All Americans value the freedom of speech and the freedom of the press, and I believe this is essential for our continued way of life. But with this freedom comes responsibility. That responsibility has been abdicated here by some in the media and some in the government.

I am appalled at the anthrax terrorist incident, and I wish the authorities godspeed in catching the culprits or culprit. I do not object to being considered a subject of interest by the authorities because of my knowledge and background in the field of biological warfare defense. But I do object to an investigation characterized, as this one has been, by outrageous official statements, calculated leaks to the media, and causing a feeding frenzy operating to my great prejudice.

I especially object to having my character assassinated by reference to events from my past which bear absolutely no relationship to the question of who the anthrax killer is.

After eight months of one of the most intensive public and private investigations in American history, no one, no one has come up with a shred of evidence that I had anything to do with the anthrax letters. I have never worked with anthrax. I know nothing about this matter.

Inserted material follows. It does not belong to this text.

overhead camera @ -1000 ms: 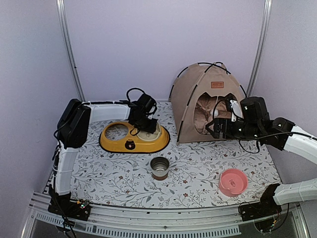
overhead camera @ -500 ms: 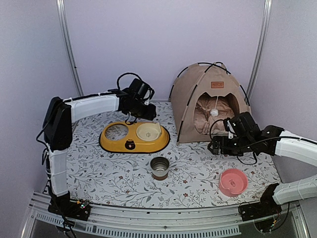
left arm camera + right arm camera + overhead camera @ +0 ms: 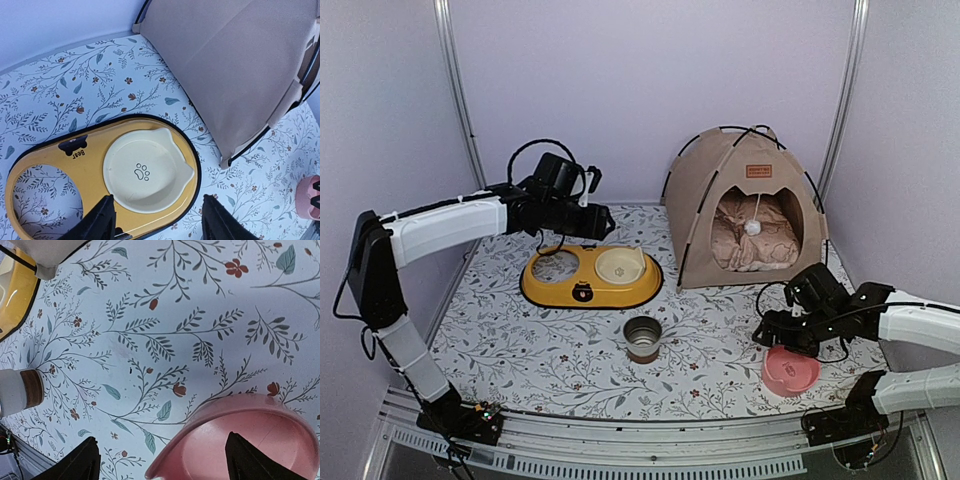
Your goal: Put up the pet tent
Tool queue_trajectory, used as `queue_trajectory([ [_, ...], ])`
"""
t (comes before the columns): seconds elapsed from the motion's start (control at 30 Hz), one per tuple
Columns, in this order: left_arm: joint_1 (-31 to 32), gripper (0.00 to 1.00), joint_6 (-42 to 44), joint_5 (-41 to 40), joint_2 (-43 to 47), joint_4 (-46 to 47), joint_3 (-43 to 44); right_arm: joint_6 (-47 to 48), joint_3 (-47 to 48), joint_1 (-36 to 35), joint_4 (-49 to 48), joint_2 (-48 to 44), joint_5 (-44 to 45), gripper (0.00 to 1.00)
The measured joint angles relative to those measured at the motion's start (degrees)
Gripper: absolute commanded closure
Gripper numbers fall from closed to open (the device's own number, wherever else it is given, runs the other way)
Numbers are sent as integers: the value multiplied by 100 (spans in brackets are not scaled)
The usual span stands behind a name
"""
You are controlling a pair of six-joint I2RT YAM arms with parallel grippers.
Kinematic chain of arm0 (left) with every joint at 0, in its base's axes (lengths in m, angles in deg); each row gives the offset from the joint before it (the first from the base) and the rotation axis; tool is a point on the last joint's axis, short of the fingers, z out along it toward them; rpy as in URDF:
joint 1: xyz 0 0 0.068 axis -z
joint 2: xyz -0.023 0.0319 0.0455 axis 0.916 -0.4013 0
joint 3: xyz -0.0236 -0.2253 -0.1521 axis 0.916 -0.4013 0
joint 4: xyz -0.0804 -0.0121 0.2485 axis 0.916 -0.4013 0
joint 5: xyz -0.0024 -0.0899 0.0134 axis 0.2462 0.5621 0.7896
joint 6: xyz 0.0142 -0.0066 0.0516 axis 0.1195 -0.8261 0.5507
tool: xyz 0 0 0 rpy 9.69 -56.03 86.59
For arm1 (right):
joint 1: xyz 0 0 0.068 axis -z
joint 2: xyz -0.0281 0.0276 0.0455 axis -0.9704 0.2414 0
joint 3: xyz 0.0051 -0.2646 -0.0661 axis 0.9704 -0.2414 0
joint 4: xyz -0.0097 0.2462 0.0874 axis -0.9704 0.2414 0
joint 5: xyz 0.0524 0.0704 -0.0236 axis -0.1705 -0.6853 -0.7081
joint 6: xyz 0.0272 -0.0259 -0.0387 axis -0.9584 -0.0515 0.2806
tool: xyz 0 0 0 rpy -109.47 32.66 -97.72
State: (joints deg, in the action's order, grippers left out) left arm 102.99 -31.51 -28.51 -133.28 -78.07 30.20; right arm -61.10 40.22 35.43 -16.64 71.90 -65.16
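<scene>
The pet tent (image 3: pixel 745 205) stands upright at the back right, tan fabric over crossed black poles, with a brown label above its doorway. A white pom-pom (image 3: pixel 753 228) hangs in the doorway, and a pinkish cushion (image 3: pixel 752 245) lies inside. In the left wrist view the tent's side wall (image 3: pixel 235 65) fills the upper right. My left gripper (image 3: pixel 603 224) hovers open over the yellow feeder (image 3: pixel 590 278), well left of the tent, with nothing between its fingers (image 3: pixel 100 222). My right gripper (image 3: pixel 772 337) is open and low in front of the tent, above the pink bowl's rim (image 3: pixel 240 412).
The yellow feeder (image 3: pixel 90 170) holds a cream dish (image 3: pixel 147 172) with a paw print, beside an empty round hole (image 3: pixel 556 267). A steel cup (image 3: pixel 642 338) stands mid-table. The pink bowl (image 3: pixel 790 368) sits front right. Purple walls close in the back and sides.
My right gripper has drawn back from the tent doorway and come down to the pink bowl. My left arm has risen off the feeder and swung left, its jaws opening wider.
</scene>
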Motion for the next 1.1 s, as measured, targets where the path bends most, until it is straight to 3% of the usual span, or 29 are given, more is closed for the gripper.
queue_trajectory([
  [0.3, -297, 41, -33, 162, 586, 310, -863, -407, -282, -192, -116, 398, -160, 42],
  [0.63, -566, 41, -68, 385, 813, 573, -1469, -498, 284, -695, -186, 1344, -72, 87],
  [0.9, -570, 41, -133, 713, 857, 684, -1598, 33, 1624, -1172, -323, 2597, 57, 95],
  [1.03, -562, 41, -192, 951, 852, 710, -1598, 367, 2337, -1403, -509, 3318, 39, 94],
  [1.1, -527, 40, -199, 1038, 841, 721, -1598, 533, 2660, -1508, -575, 3633, 33, 87],
])
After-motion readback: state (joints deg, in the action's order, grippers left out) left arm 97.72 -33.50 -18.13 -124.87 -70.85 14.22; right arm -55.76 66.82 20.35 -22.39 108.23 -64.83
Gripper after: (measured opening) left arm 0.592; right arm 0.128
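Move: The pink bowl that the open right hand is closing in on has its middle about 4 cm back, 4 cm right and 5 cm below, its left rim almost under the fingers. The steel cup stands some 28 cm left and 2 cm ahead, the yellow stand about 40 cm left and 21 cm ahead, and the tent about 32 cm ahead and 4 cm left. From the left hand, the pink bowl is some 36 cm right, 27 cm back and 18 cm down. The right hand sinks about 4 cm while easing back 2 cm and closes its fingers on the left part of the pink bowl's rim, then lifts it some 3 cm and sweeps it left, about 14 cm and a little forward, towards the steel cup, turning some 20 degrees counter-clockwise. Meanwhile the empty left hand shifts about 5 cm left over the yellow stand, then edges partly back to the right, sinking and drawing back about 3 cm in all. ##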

As a substitute, the press and now the public have been offered events from my past going back 20 or more years, as if this were critical to the matter at hand. In fact, it is not.

It is a smoke screen calculated to obscure the fact that there is no evidence that I, the currently designated fall guy, have anything to do with the anthrax letters.

No more than any of you, I do not claim to have lived a perfect life. Like yourselves, there are things I would probably do or say differently than I did 10 or 20 or more years ago. Modern information-retrieval technology, coupled with sufficient motivation, can lead to anyone's life and work being picked apart for every error, wrinkle, failed memory or inconsistency. Mine can; so can yours.

Does any of this get us to the anthrax killers? If I am a subject of interest, I'm also a human being. I have a life. I have, or I had, a job. I need to earn a living. I have a family, and until recently, I had a reputation, a career and a bright professional future.

I acknowledge the right of the authorities and the press to satisfy themselves as to whether I am the anthrax mailer. This does not however, give them the right to smear me and gratuitously make a wasteland of my life in the process. I will not be railroaded.

I am a loyal American. I am extremely proud of the work I have done for the United States and for my country and her people. I expect to be treated as such by the representatives of my government and those who report its work.

Thank you very much, ladies and gentlemen.